XII. Delivery, communication
The Company designates its following email addresses for communication: obchod@one3d.cz and info@one3d.cz
Electronic messages delivered to any other e-mail addresses shall not be taken into account by the Company and shall only be effective against the Company if the Company confirms this (in writing).
The Party to whom the change concerns shall notify the other Party without undue delay of any change in any of the electronic (e-mail) addresses.
The Parties shall be obliged to deliver documents in paper form to the registered office address entered in the relevant public register or to the correspondence address which either Party has demonstrably communicated to the other Party and marked. The Party to which the change concerns shall notify the other Party without undue delay of any change in either of these addresses.

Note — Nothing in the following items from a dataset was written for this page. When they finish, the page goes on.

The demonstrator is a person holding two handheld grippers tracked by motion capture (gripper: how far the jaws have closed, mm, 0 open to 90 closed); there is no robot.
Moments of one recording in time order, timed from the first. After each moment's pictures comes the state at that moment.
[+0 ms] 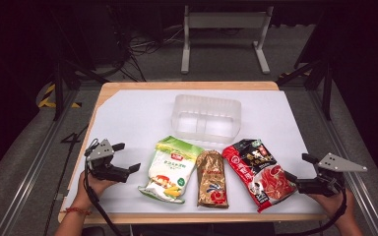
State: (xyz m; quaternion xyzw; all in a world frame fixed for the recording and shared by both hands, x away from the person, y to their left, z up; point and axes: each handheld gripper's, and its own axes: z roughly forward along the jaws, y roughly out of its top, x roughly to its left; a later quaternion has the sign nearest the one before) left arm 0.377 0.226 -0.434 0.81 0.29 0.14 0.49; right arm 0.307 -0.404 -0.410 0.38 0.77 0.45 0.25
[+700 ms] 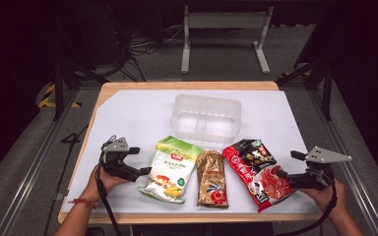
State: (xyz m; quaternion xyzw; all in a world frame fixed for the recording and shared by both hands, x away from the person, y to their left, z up) left arm 0.398 0.197 -0.438 0.84 0.28 0.03 0.46; right arm 0.323 -0.379 -0.398 0.38 0.80 0.42 0.22
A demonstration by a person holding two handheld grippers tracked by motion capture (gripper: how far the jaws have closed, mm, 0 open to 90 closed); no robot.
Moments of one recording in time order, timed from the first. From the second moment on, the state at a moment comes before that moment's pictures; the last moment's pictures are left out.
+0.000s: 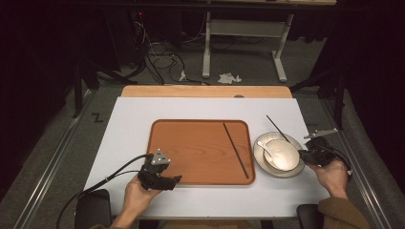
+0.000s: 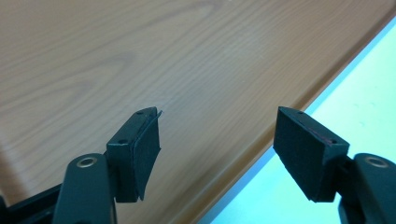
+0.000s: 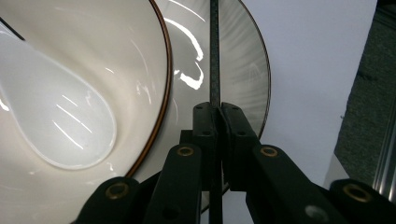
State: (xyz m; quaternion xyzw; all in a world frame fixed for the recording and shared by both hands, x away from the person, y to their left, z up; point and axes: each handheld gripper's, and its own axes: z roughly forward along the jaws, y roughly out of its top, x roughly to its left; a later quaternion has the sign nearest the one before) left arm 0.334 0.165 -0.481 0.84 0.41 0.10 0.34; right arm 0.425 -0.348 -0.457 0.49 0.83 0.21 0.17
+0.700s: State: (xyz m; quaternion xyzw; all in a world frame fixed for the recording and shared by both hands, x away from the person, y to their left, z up) left arm 0.345 0.163 -0.483 0.84 0.41 0.09 0.34; right arm 0.406 -0.345 -0.423 0.48 0.80 0.30 0.21
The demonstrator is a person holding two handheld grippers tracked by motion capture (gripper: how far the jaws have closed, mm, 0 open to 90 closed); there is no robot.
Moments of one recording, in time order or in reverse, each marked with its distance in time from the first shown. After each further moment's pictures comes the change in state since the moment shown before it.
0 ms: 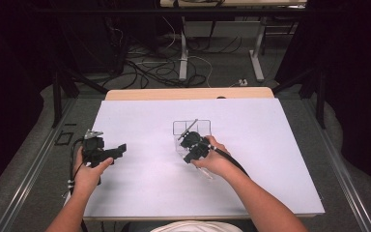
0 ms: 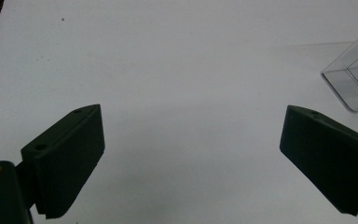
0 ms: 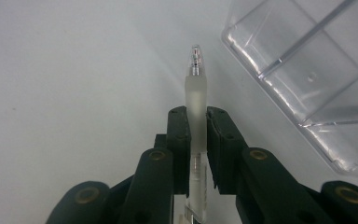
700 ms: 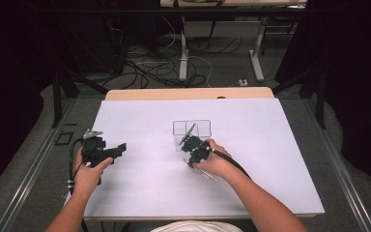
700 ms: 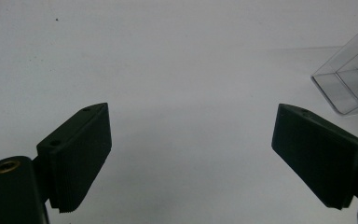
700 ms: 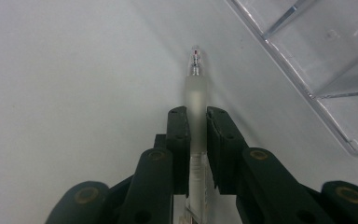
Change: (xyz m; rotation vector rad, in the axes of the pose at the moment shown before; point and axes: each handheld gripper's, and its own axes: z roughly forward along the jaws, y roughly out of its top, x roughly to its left) left arm -0.001 0.001 -0.002 -0.008 -0.022 -0.020; right arm -0.006 -0.009 0.021 0.125 -0.041 -0.004
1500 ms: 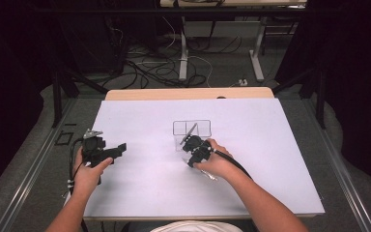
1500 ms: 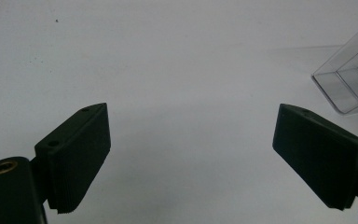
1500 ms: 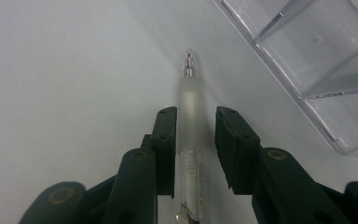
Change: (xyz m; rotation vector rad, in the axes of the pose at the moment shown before) left arm 0.000 0.001 0.000 0.004 0.000 0.007; right arm 0.000 -0.002 -0.004 -0.025 -0.005 -0.004
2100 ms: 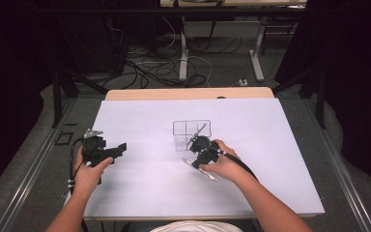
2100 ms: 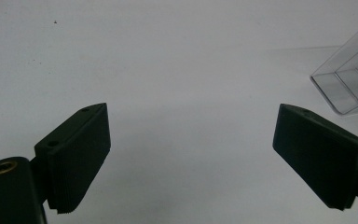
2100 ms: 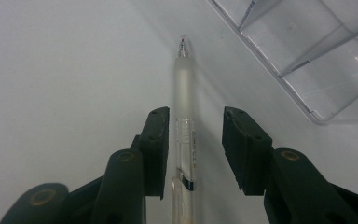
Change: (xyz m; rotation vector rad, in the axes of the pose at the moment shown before) left arm -0.001 0.001 0.000 -0.002 -0.003 0.006; right arm -0.004 -0.019 -0.019 -0.065 0.004 -0.004
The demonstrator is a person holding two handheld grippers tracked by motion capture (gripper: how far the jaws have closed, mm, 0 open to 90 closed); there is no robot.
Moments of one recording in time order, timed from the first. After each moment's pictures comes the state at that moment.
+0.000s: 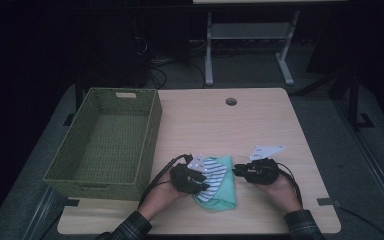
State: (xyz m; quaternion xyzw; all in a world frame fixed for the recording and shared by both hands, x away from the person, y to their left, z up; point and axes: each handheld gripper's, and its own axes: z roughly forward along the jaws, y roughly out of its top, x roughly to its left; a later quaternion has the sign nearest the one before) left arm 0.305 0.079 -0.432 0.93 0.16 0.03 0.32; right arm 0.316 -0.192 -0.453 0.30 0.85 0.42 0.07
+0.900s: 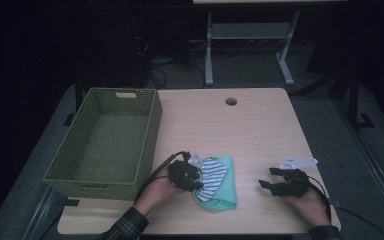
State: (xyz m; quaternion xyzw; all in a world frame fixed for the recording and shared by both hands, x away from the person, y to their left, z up) left arm 0.321 0.082 -0.443 0.95 0.16 0.02 0.26; right arm 0.288 -0.269 -0.476 0.39 0.83 0.39 0.12
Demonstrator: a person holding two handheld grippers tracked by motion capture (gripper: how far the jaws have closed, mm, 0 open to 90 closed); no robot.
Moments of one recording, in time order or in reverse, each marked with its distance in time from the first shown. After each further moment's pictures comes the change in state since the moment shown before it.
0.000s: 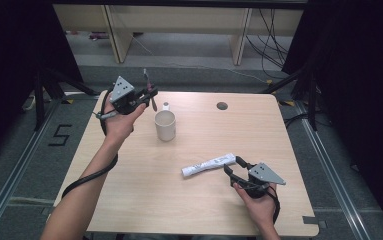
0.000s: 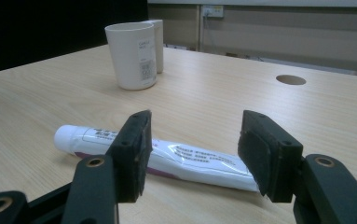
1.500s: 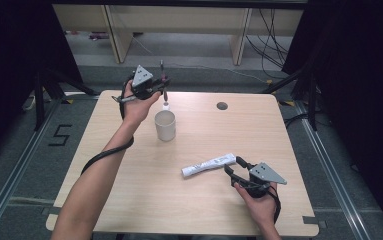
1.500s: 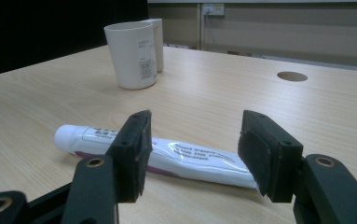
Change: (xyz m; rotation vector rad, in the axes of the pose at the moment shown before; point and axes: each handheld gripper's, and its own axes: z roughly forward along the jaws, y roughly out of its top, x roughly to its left) left arm 0.019 -0.009 0.075 0.042 -0.005 0.048; right arm -0.001 -0.001 -0.001 0.022 0.020 0.048
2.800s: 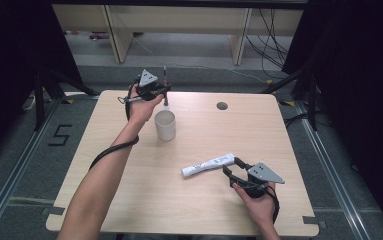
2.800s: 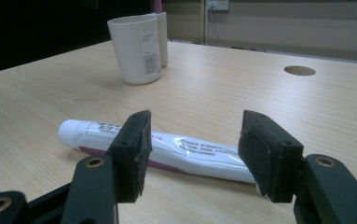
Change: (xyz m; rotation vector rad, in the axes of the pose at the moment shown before) left arm 0.011 -0.030 0.027 0.114 0.027 -0.049; right arm 0.003 -0.004 0.004 0.009 0.012 0.023
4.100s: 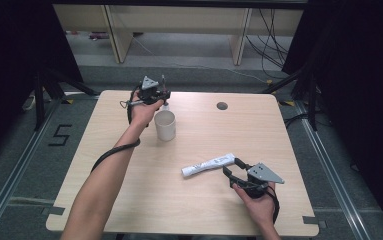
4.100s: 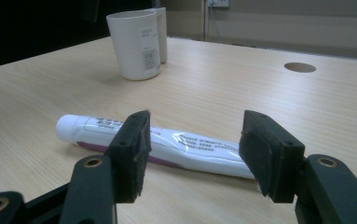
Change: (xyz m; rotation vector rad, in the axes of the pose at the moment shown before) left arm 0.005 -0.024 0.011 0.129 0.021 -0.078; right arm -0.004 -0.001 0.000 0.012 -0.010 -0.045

Documents may also be delivered to the data mailbox (established within the meaning of Act No 300/2008 Coll. on electronic acts and authorised document conversion, as amended) of the Contracting Party from the data mailbox of the other Contracting Party. In this case, the signature of the person acting is not required and the authenticity of the document is guaranteed by sending it from the given data box. This legal act is equivalent to (and may replace) a written instrument with the handwritten signature of the authorised person acting.
XIII. Final provisions
The Parties expressly agree that the Contract and all rights and obligations arising from and related to it shall be governed by and shall be governed by the law (legal order) of the Czech Republic, in particular the Civil Code.
The Parties expressly agree that the courts of the Czech Republic shall have jurisdiction over any future disputes arising out of or in connection with the Contract. Specifically, within the meaning of Section 89a of Act No. 99/1963 Coll, as amended, of the Code of Civil Procedure, they agree that for disputes arising out of or relating to the Contract, including any claims arising from the invalidity of the Contract, as well as claims for compensation for injury (damage) and other claims, the District Court in Olomouc shall have jurisdiction (as a court of first instance) (or, for matters entrusted by law to the jurisdiction of regional courts: the Regional Court in Ostrava, branch in Olomouc).
The Company shall have the right to amend or supplement these GTC from time to time. However, this does not and will not affect the Contracts created and concluded according to the previous version(s) of the GTC.
The Customer declares that he/she has read the GTC, confirms that he/she has read their content thoroughly, fully understands it and has no objections to it. In view of this, the Customer undertakes to comply fully with them.
In the event that any provision of these GTC is or becomes invalid, ineffective, illegal or unenforceable, the remaining provisions shall remain valid and enforceable. The Parties agree to replace such invalid, ineffective, illegal or unenforceable provision with a valid, effective, lawful or enforceable provision or at least a provision of similar legal and economic meaning and purpose.

 

These GTC shall take effect (apply from) 1.1.2021.